• _Task prompt_
Each entry below must be written out exactly, with pictures left out.

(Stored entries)

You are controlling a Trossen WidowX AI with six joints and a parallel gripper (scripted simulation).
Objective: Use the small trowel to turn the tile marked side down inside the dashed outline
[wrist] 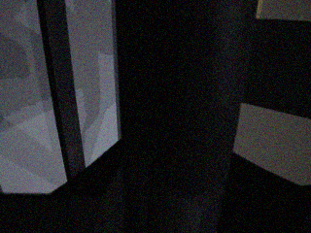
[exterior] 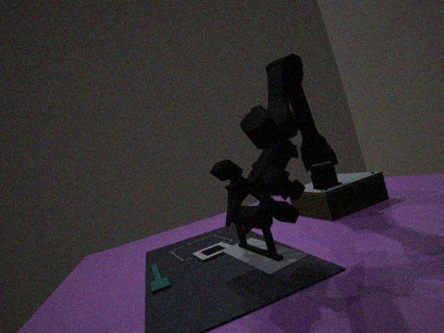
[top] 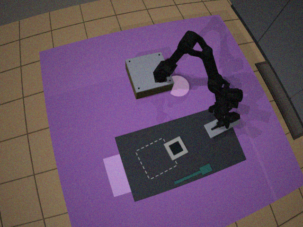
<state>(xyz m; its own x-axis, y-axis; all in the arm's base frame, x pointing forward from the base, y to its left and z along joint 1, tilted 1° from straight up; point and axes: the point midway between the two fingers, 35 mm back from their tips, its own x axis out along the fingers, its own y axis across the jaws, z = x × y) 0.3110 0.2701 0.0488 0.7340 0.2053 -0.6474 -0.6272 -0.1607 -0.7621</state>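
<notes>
Right now the dark mat is 6 cm ahead of my gripper tip, 22 cm to the right of it and 12 cm below it. Also, from my gripper tip: teal t-shaped tool: 19 cm ahead, 17 cm to the right, 10 cm below; tile: 4 cm ahead, 25 cm to the right, 10 cm below.
</notes>
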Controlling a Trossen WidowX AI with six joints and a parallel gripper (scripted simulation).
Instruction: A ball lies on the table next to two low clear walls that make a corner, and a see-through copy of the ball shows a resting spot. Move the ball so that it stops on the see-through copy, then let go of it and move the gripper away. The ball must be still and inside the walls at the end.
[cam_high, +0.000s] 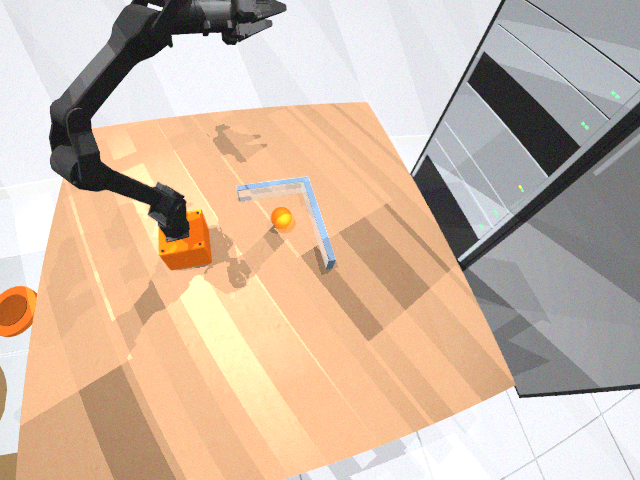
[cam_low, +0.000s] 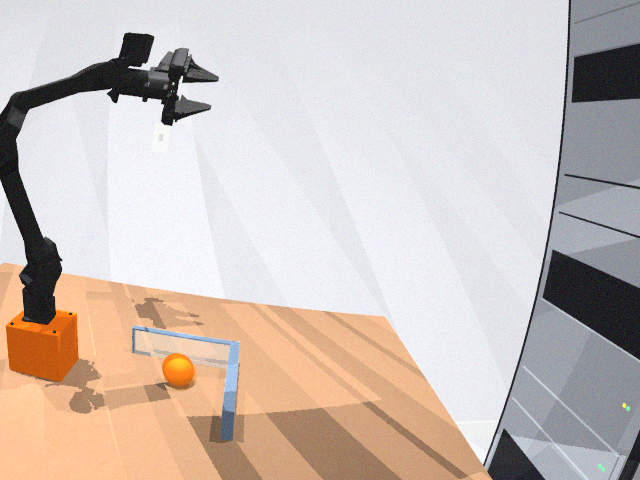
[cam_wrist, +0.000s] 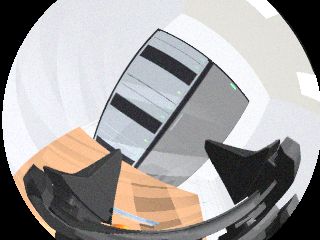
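Now: gripper tip 1 cm past the orange ball, 12 cm to the left of it and 53 cm above it. Round my gripper tip: orange ball marker 1 cm behind, 14 cm to the right, 53 cm below.
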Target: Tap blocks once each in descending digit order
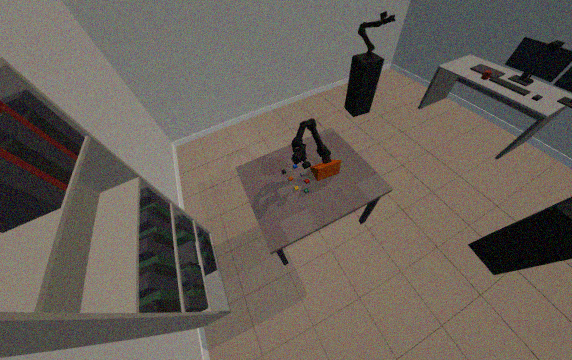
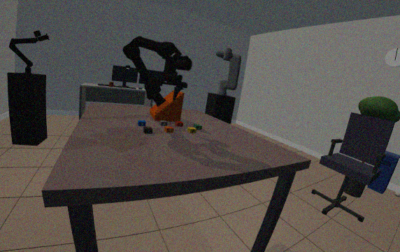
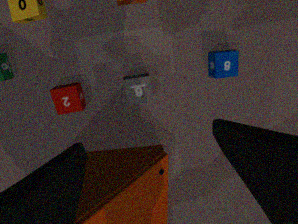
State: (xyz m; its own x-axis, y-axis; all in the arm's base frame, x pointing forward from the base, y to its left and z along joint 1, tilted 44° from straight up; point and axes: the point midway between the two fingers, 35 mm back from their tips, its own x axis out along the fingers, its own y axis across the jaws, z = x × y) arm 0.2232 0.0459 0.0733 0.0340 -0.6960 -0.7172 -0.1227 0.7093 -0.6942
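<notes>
Now: the green block 180 mm to the left of my gripper tip, 120 mm below it and 40 mm ahead of it. Also, from my gripper tip: red block (120 mm below, 90 mm to the left); grey block (120 mm below); blue block (120 mm below, 110 mm to the right, 30 mm ahead).
</notes>
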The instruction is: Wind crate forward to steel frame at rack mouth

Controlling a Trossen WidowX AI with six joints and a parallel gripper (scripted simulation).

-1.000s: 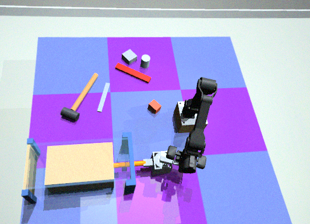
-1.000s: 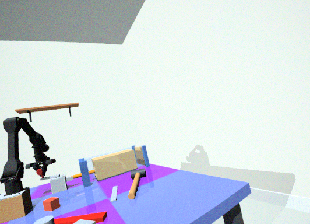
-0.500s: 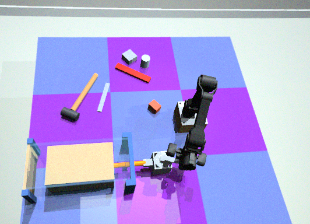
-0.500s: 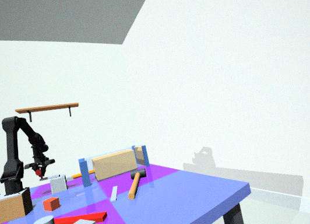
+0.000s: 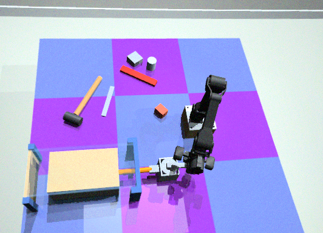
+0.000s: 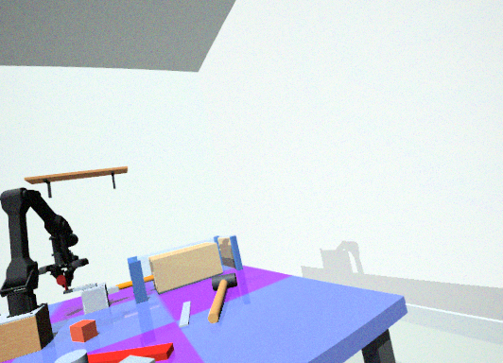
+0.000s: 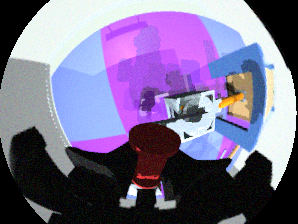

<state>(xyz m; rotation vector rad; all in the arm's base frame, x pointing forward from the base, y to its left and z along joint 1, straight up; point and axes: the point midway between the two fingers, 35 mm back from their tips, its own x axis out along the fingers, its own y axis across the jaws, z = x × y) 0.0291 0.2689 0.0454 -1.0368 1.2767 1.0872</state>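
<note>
The winch handle is 4 cm ahead of my gripper tip and 1 cm below it. Round my gripper tip: winch 8 cm ahead, 8 cm below; then grey strip 46 cm ahead, 36 cm to the right, 11 cm below; then red knob 2 cm above.
</note>
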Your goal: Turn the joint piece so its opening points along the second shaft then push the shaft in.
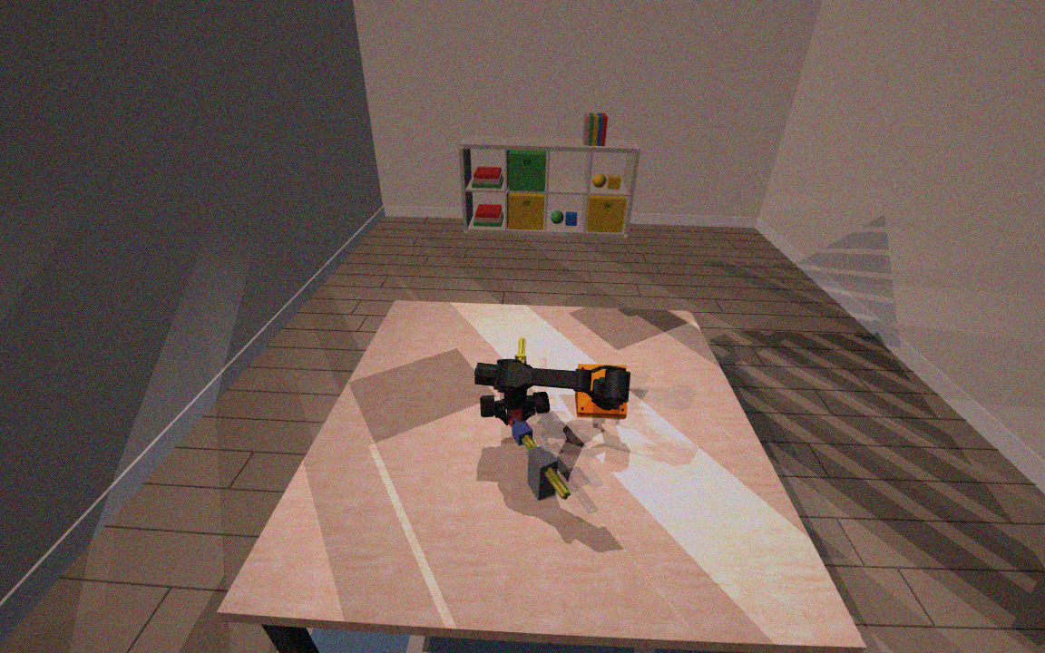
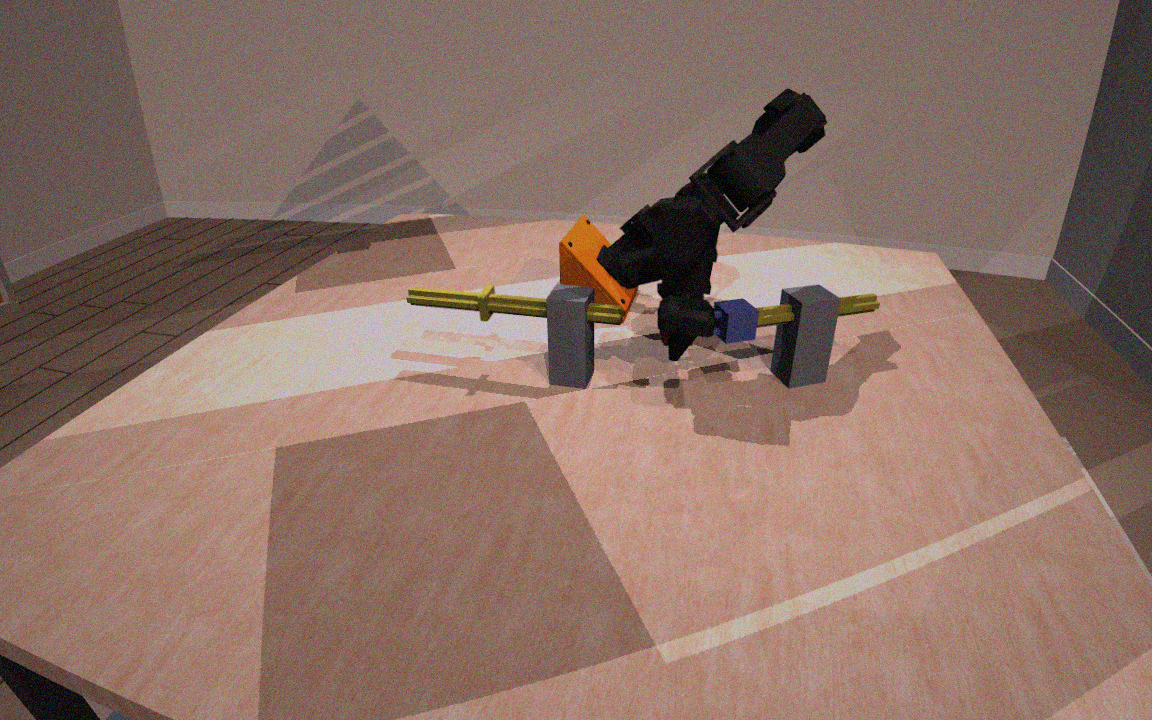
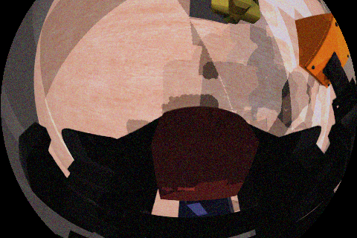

• _Solved exercise_
You are controlling a Trossen WidowX AI with six joints and a parallel gripper (scripted simulation).
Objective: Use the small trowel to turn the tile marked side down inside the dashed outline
[wrist] 
[exterior] 
[top] 
<state>(xyz m; its own x-axis, y-axis; all in the arm's base frame, x pointing forward from the base, y to its left and z along joint 1, tilted 1° from straight up; point and axes: the point midway between the two fingers, 35 mm back from their tips, its own x axis out along the fingers, its own y axis across the jaws, z = x × y) 0.3110 0.2701 0.0488 0.7340 0.2053 -0.6474 -0.6272 -0.1607 -0.7621</state>
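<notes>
Right now the dark mat is 6 cm ahead of my gripper tip, 22 cm to the right of it and 12 cm below it. Also, from my gripper tip: teal t-shaped tool: 19 cm ahead, 17 cm to the right, 10 cm below; tile: 4 cm ahead, 25 cm to the right, 10 cm below.
</notes>
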Controlling a Trossen WidowX AI with six joints and a parallel gripper (scripted simulation).
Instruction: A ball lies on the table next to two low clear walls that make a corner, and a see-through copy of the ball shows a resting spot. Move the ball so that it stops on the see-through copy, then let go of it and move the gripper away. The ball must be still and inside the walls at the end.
[cam_high, +0.000s] 
[cam_low, +0.000s] 
[cam_wrist, +0.000s] 
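Now: gripper tip 1 cm past the orange ball, 12 cm to the left of it and 53 cm above it. Round my gripper tip: orange ball marker 1 cm behind, 14 cm to the right, 53 cm below.
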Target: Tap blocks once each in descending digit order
State: (xyz m; its own x-axis, y-axis; all in the arm's base frame, x pointing forward from the base, y to its left and z along joint 1, tilted 44° from straight up; point and axes: the point midway between the two fingers, 35 mm back from their tips, its own x axis out along the fingers, its own y axis across the jaws, z = x × y) arm 0.2232 0.0459 0.0733 0.0340 -0.6960 -0.7172 -0.1227 0.7093 -0.6942
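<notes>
Now: the green block 180 mm to the left of my gripper tip, 120 mm below it and 40 mm ahead of it. Also, from my gripper tip: red block (120 mm below, 90 mm to the left); grey block (120 mm below); blue block (120 mm below, 110 mm to the right, 30 mm ahead).
</notes>
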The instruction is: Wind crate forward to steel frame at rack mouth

Controlling a Trossen WidowX AI with six joints and a parallel gripper (scripted simulation).

-1.000s: 
-1.000s: 
-0.500s: 
-0.500s: 
+0.000s: 
+0.000s: 
+0.000s: 

<state>(xyz m; rotation vector rad; all in the arm's base frame, x pointing forward from the base, y to its left and z along joint 1, straight up; point and axes: the point midway between the two fingers, 35 mm back from their tips, its own x axis out along the fingers, its own y axis across the jaws, z = x × y) 0.0291 0.2689 0.0454 -1.0368 1.2767 1.0872</state>
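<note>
The winch handle is 4 cm ahead of my gripper tip and 1 cm below it. Round my gripper tip: winch 8 cm ahead, 8 cm below; then grey strip 46 cm ahead, 36 cm to the right, 11 cm below; then red knob 2 cm above.
</note>
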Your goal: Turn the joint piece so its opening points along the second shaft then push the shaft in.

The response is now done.